Comparison of the integrity of mRNA isolated after navigated-LCM and immuno-LCM. (A) Real-time RT-PCR. Each cDNA was prepared by using oligo(dT) and RNA from ≈20,000 LCM ileal villus epithelial cells. After 40 cycles of PCR with primers that recognize sequences from the 5′ end of E-cadherin, reaction products were resolved by agarose gel electrophoresis. (B) Effects of navigated (n)- and immuno (i)-LCM protocols on levels of various RNA species. Oligo(dT)-primed cDNA was generated from equivalent number of ileal cells that had no antibody exposure (zero time point; n-LCM conditions) or had been subjected to i-LCM conditions.

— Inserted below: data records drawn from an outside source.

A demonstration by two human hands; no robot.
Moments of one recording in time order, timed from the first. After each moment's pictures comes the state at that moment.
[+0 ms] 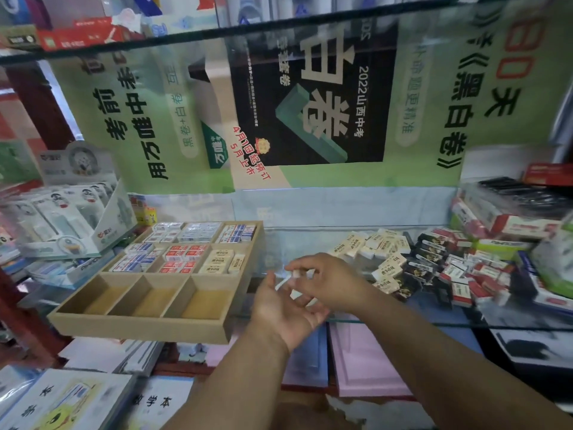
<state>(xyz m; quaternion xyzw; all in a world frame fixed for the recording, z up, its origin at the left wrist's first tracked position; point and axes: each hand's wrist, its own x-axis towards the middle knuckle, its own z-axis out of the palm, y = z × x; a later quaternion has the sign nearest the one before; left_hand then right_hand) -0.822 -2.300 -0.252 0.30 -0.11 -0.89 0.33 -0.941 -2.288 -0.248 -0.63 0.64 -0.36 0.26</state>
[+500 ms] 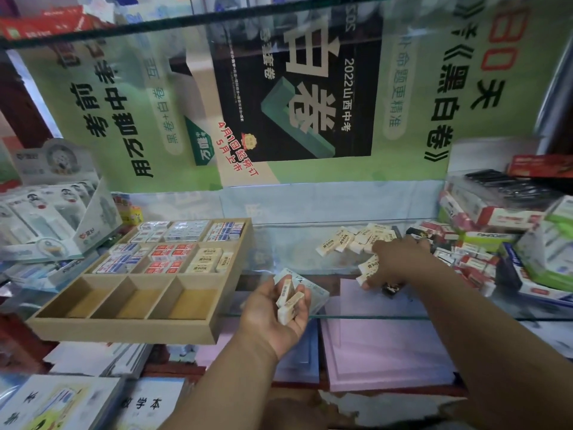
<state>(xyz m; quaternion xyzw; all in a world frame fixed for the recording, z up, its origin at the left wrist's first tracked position) -0.827 -2.298 -0.266 0.34 -0.09 -0.88 0.32 -1.061 -2.266 -0.242 -0.51 0.85 0.06 0.06</state>
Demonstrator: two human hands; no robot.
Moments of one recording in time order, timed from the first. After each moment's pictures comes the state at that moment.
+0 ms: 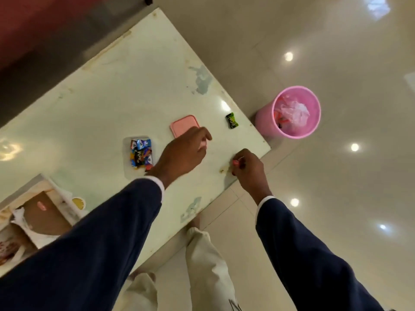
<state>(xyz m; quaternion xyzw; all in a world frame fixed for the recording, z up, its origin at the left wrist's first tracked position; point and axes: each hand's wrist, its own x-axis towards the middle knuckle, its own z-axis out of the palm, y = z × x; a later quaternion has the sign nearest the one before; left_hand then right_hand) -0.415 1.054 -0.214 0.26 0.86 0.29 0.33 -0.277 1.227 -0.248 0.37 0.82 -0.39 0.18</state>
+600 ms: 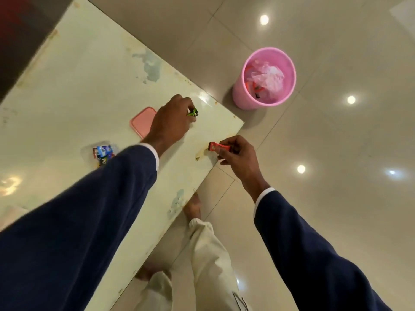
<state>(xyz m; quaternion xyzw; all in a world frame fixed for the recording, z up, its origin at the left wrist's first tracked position) -0.427 1.151 -0.258 0.32 0.88 0.20 0.29 -0.234 1.252 -0.231 0.51 0.59 -0.62 0.07</state>
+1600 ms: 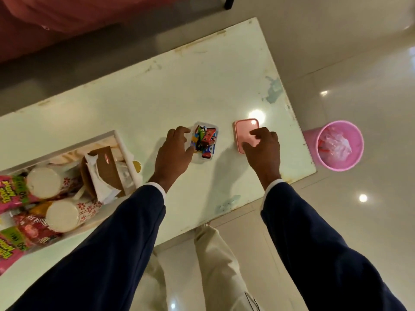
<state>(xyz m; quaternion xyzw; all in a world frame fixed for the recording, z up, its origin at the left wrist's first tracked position) -0.395 0.889 -0.225 -0.06 0.91 0.34 0.23 -0.379 1.118 -0.203 0.32 0.88 -0.32 0.17</state>
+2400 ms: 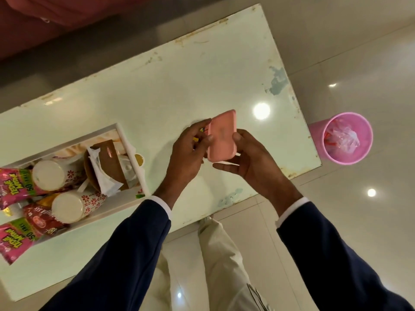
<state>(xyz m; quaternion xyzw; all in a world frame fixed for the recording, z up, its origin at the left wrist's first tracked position) -0.374 0.917 -0.186 -0.12 0.77 0.59 0.21 -0.355 1.097 -0.146 0.30 0.44 -0.79 0.30</state>
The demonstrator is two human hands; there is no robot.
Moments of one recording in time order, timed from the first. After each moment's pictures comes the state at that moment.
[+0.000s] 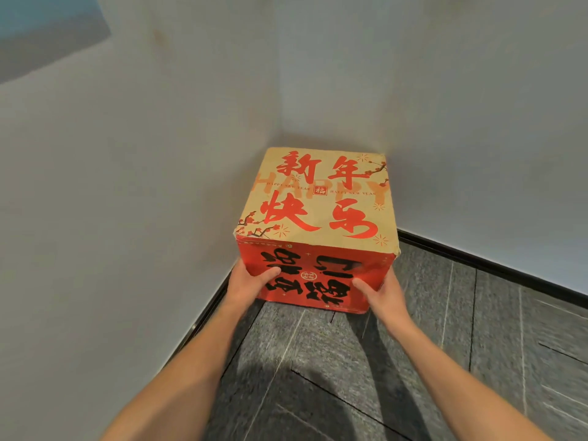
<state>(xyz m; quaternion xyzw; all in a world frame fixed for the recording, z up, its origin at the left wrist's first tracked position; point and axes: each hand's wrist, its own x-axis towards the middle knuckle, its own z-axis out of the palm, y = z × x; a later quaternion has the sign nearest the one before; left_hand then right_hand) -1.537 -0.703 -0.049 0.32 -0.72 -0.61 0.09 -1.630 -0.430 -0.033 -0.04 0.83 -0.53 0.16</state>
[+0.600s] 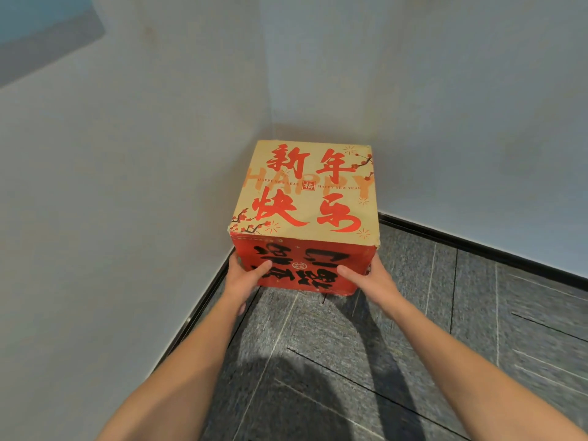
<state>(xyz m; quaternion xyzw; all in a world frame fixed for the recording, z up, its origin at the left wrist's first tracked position) -1.514 -0.686 -0.039 0.38 -0.65 -0.66 0.05 -1.609 -0.418 0.007 -0.06 0.82 -0.51 0.26</state>
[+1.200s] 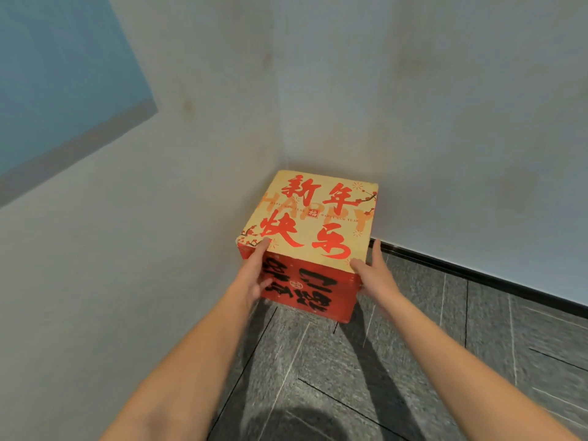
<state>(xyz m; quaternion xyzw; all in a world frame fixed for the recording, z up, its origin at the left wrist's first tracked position) -1.562 -0.695 0.049 0.42 -0.49 -0.77 0.03 -1.642 -0.453 0.052 0.01 0.77 -0.57 0.27</state>
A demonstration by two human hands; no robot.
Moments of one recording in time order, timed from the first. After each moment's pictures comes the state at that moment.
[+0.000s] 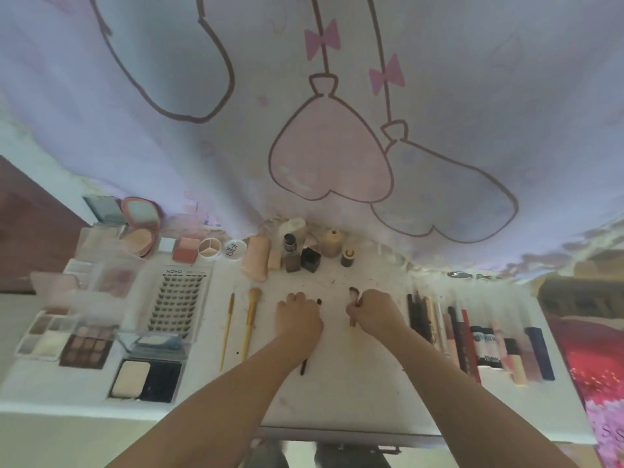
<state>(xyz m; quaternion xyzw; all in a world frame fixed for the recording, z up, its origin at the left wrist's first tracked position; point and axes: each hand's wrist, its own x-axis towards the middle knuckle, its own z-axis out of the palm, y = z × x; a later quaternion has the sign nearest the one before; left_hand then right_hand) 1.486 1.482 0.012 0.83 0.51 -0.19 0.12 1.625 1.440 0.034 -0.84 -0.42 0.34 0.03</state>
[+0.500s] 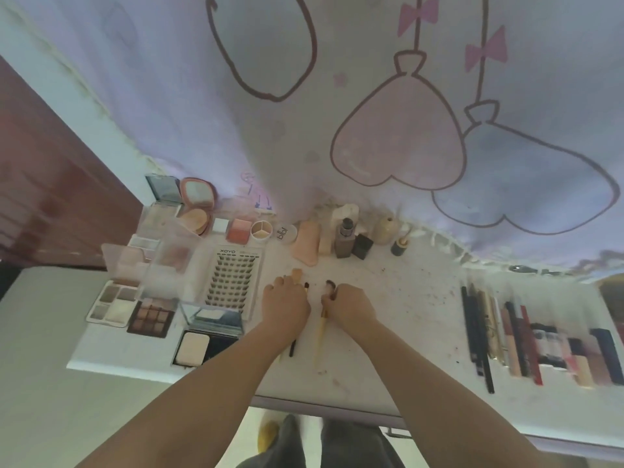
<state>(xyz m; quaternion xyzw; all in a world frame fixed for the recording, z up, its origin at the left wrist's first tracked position) 1.378 1.510 0.009 0.82 0.55 -0.12 0.06 1.499 1.481 0.006 -0.82 -0.44 0.36 0.05</state>
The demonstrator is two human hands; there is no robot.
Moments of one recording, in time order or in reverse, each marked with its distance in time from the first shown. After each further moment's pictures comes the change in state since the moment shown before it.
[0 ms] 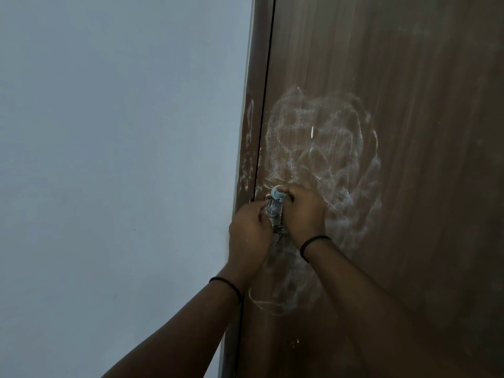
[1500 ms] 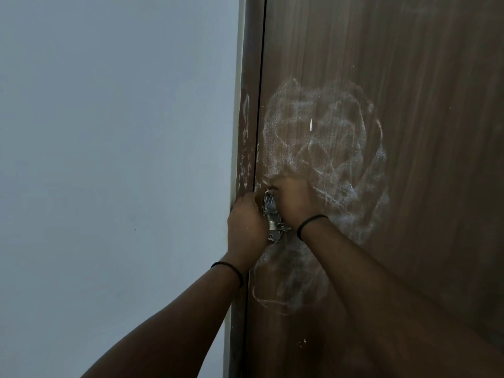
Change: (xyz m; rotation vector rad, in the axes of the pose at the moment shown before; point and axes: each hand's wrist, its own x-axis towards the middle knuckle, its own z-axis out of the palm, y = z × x) left_hand 0.014 -0.006 0.014 0.125 -0.006 -0.061; right_hand 0.032 0.004 0.005 -0.286 -0.316 -0.269
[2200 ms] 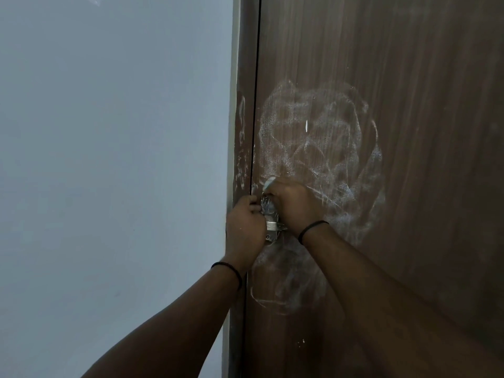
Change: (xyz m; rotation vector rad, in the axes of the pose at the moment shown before) left_hand 0.000 0.000 0.006 -0.239 -0.057 -0.188; right_hand -0.013 0.015 0.004 -0.079 0.038 -0.175
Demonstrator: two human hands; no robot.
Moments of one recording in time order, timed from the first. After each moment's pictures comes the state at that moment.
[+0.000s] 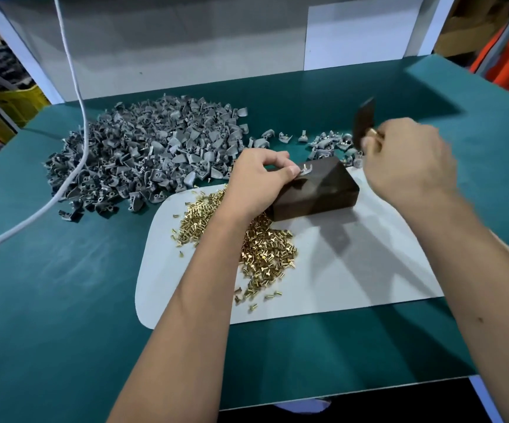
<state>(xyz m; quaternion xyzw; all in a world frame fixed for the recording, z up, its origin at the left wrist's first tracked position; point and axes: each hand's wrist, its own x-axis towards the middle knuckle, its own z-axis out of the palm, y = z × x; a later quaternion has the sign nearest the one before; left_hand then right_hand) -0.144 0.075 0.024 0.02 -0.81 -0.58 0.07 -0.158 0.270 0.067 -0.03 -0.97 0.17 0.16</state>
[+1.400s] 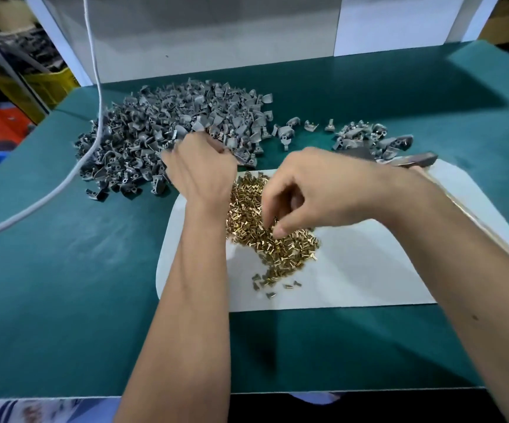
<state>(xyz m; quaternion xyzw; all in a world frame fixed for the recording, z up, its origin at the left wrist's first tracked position) -0.141 -0.003 0.019 0.32 -0.87 -0.26 0.27 -0.132 0.192 0.081 0.49 -0.84 0.20 -0.16</state>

Real-time RT-PCR used aliquots of cDNA representing ≈200 crypt-villus units and primers directed to regions derived from the 5′ ends of all RNAs surveyed. (C) Real-time RT-PCR assays of Apc mRNA integrity in RNA prepared from intact ileum and from cells scraped from ileal sections subjected to n-LCM or i-LCM conditions. See text for definition of the integrity index.